Exercise details —
Each line below must be reproduced exactly, though the pictures are to be dropped.

Supplied data —
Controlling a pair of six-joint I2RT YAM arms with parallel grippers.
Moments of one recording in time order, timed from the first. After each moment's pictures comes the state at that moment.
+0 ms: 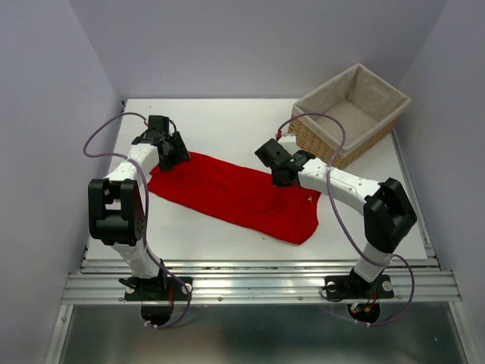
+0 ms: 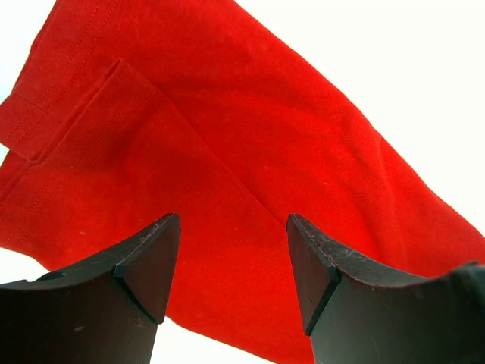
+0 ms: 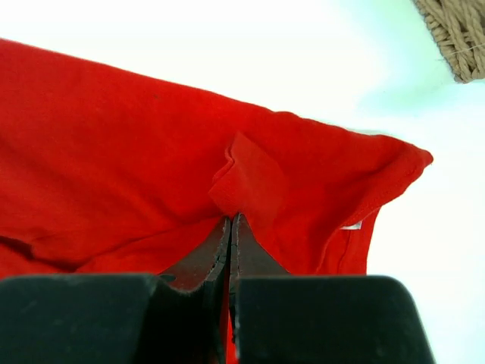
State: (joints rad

Result for this exercise —
Controlling a pair of six-joint I2RT YAM arms with parallel grippers.
Moments of one recording in time order, timed from the first. After each moment's pictures comes the state at that moment.
+0 ms: 
+0 ms: 
+0 ms: 
State: (joints rad

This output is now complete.